**What the task requires:** Any pictures in the records below must be left out when you repeat the lines from the line containing "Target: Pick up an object" through the line containing "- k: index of" exactly.

Data to examine Block Start

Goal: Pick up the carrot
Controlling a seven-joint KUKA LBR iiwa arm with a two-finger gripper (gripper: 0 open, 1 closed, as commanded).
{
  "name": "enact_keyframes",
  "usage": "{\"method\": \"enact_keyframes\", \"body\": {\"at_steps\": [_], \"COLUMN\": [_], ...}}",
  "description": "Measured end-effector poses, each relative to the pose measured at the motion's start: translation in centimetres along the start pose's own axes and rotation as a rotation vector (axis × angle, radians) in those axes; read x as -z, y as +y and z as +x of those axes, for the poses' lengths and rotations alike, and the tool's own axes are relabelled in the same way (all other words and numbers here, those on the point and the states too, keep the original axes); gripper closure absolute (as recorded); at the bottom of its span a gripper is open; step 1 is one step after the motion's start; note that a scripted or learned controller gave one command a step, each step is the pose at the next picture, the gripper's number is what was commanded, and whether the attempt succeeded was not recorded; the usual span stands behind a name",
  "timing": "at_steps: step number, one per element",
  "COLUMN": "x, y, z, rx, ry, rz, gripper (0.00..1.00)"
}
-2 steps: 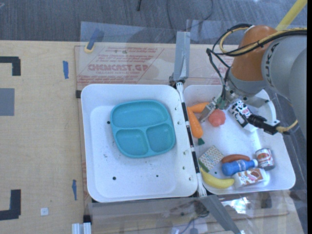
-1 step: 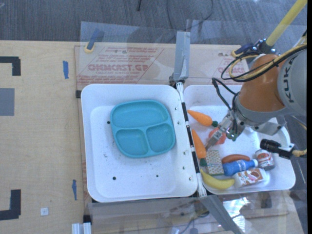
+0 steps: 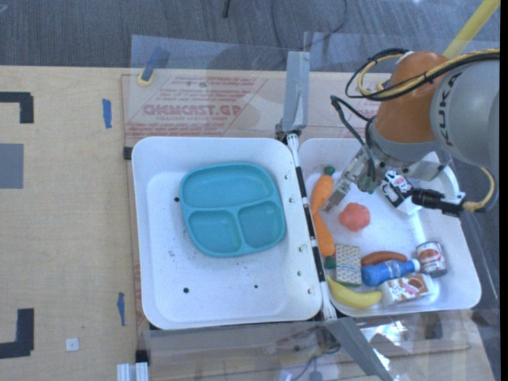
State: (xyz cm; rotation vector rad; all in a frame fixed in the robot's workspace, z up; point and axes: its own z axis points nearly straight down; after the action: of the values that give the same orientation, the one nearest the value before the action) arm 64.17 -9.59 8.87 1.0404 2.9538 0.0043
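End effector hovers beside carrot, finger state unclear.
Risk: carrot hugs bin wall at 9 o'clock; fingers may skid off.

Legible text: one item. A clear sheet, lying on the bench well beyond the gripper on the side away from the arm, carries red block lettering printed in mirror image; it appears to read "CHEMCAST GP". Smaller red lines beside it cannot be read. Labels on the can and the packet, both on the near side of the jaws, are too small to read
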Motion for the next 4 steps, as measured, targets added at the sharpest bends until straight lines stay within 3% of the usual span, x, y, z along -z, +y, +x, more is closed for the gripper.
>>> {"method": "enact_keyframes", "body": {"at_steps": [1,2,3,4], "x": [1.3,1.3,-0.1,0.0], "y": [0.0,0.0,-0.1,0.3], "z": [-0.3,-0.3,-0.6,-2.1], "rx": [-0.004,-0.004,-0.101,0.169], "ry": [-0.006,-0.006,0.005,0.013], "rz": [-0.006,-0.006,0.011,0.009], "gripper": [1.0,0.0,0.0,0.0]}}
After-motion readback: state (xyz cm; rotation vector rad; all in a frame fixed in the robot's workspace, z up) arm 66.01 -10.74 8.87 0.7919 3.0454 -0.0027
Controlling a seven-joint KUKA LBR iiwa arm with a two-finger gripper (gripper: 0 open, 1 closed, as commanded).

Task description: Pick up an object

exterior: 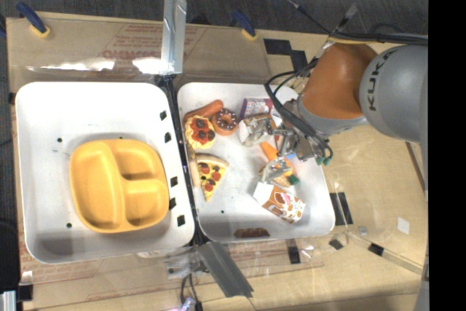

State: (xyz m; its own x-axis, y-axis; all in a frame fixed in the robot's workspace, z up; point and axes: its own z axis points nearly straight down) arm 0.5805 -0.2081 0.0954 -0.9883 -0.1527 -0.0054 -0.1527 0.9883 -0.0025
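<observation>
Several toys (271,151) just beside gripper (285,146)

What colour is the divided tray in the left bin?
Yellow; the divided tray shows plainly in the camera view.

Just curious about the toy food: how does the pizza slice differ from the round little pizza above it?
The pizza slice is a wedge, one cut piece; the round pizza is a whole disc. The slice lies apart on bare bin floor; the round one sits by a sausage and a donut. Both have yellow tops with dark red spots and lie in the right bin.
</observation>
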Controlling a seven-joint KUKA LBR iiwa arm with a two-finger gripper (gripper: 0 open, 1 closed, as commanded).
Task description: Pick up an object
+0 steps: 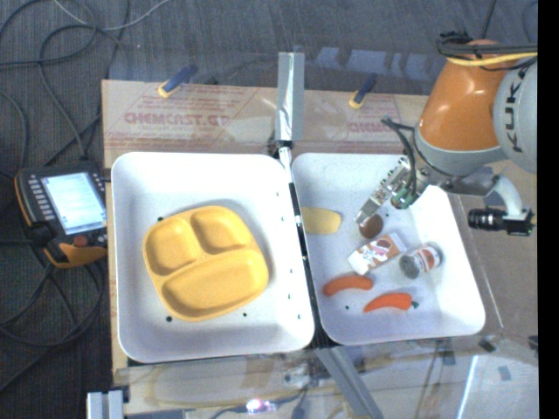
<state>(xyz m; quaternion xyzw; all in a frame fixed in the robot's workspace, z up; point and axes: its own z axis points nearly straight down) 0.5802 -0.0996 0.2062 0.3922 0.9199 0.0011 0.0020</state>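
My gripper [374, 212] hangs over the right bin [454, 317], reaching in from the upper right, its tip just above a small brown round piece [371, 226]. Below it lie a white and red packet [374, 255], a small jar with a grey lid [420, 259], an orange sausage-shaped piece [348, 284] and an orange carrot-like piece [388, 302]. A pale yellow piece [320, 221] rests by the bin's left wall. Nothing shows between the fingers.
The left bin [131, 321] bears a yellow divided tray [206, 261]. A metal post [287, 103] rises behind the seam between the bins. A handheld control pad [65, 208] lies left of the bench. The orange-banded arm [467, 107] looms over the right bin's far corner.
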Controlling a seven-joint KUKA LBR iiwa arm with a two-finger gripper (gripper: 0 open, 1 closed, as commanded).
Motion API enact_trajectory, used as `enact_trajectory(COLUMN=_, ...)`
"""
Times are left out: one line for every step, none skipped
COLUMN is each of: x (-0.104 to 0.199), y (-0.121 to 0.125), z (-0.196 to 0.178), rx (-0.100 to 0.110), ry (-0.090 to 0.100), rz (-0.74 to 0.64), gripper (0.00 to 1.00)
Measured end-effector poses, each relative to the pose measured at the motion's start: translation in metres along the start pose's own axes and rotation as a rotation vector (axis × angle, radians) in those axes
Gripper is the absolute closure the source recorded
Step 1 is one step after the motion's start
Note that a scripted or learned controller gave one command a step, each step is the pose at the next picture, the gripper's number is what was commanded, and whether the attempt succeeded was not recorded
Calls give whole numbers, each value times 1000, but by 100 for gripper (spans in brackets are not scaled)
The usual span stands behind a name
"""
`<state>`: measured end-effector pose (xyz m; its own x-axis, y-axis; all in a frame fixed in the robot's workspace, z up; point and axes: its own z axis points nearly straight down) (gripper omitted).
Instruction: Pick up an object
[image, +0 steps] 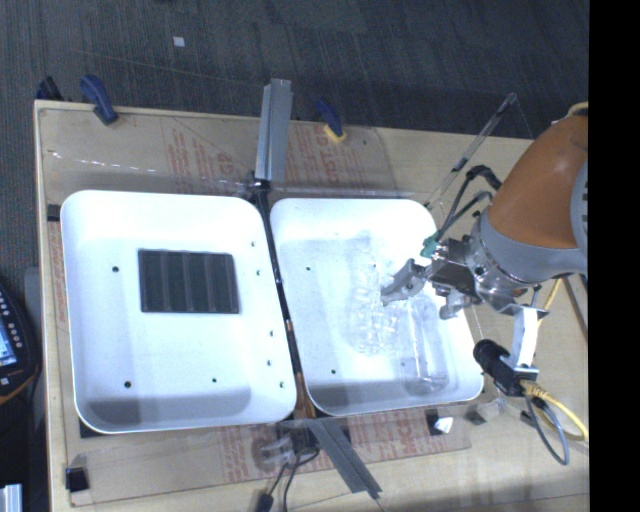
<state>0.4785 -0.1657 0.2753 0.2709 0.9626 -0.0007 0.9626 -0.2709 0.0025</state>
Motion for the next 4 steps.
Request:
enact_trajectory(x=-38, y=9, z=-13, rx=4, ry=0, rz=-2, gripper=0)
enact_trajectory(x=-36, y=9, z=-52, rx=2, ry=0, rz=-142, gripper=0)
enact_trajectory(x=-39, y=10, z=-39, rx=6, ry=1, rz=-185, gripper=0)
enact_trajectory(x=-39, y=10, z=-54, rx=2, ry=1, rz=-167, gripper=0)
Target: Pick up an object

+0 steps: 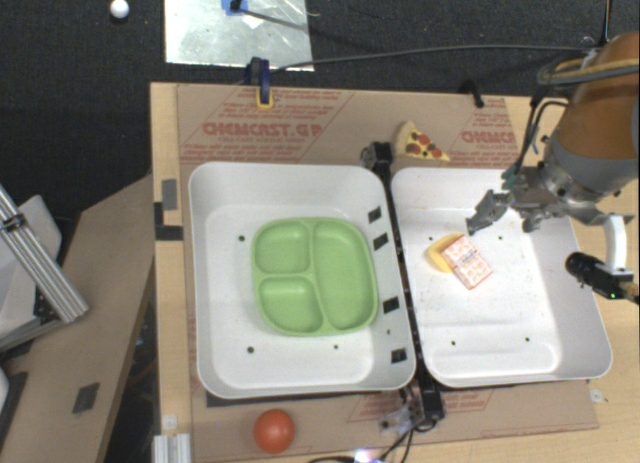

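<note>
In the right bin (500,351) lie a yellow piece (441,249) and a small red-and-white patterned box (469,264), touching each other near the bin's middle left. My gripper (487,215) hangs just above and to the right of them, over the bin's upper part, reaching in from the right. Nothing shows between its fingers. The left bin (225,351) holds a green divided plate (313,274) with three compartments.
A toy pizza slice (421,142) rests on the cardboard behind the bins. An orange-red ball (273,430) sits on the bench in front of the left bin. A blue clamp (260,79) stands at the back edge, with a foil sheet (236,11) beyond it.
</note>
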`<state>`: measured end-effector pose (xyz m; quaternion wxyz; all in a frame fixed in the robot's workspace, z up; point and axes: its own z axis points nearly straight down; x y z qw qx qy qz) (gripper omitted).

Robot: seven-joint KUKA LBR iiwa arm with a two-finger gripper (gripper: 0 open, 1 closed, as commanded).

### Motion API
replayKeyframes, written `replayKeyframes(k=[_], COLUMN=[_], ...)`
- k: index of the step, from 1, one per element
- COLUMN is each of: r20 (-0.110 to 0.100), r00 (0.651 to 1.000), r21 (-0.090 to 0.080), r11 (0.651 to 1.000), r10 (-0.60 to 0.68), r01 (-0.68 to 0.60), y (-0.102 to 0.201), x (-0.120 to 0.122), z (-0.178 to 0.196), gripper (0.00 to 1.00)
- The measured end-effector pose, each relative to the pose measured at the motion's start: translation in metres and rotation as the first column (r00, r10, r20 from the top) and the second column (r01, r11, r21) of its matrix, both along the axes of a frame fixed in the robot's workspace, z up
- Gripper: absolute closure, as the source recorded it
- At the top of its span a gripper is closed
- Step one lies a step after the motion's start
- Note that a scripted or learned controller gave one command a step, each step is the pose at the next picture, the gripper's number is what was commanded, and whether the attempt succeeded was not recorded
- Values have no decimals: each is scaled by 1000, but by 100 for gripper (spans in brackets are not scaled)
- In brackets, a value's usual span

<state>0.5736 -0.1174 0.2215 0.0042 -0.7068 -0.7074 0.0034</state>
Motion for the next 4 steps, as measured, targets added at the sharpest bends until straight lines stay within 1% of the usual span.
replayKeyframes(k=[1,2,3,4], r20=[12,8,9,11], r00=[1000,1000,1000,1000], r21=[-1,0,-1,0], r11=[1000,1000,1000,1000], r10=[2,1,0,0], r01=[-2,-1,0,0], y=[0,3,3,4], x=[3,-1,3,4], z=[7,-55,-117,-137], gripper=[0,0,0,0])
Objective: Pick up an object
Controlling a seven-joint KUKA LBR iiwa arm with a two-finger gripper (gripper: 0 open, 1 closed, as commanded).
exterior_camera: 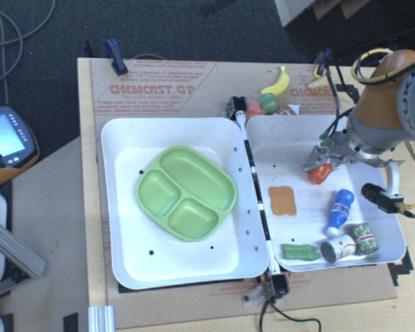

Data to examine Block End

**Solution for this problem:**
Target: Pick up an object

+0 steps: 

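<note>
In the right bin (500,351) lie a yellow piece (441,249) and a small red-and-white patterned box (469,264), touching each other near the bin's middle left. My gripper (487,215) hangs just above and to the right of them, over the bin's upper part, reaching in from the right. Nothing shows between its fingers. The left bin (225,351) holds a green divided plate (313,274) with three compartments.
A toy pizza slice (421,142) rests on the cardboard behind the bins. An orange-red ball (273,430) sits on the bench in front of the left bin. A blue clamp (260,79) stands at the back edge, with a foil sheet (236,11) beyond it.
</note>
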`<state>`: measured end-effector pose (xyz m; quaternion wxyz; all in a frame fixed in the robot's workspace, z up; point and axes: its own z axis points nearly straight down; x y z qw qx qy qz) (gripper omitted).

Robot: seven-joint KUKA LBR iiwa arm with a two-finger gripper (gripper: 0 open, 1 closed, as commanded).

### Motion API
replayKeyframes, written `replayKeyframes(k=[_], COLUMN=[_], ...)`
- k: index of the step, from 1, one per element

The response to this exercise is now complete.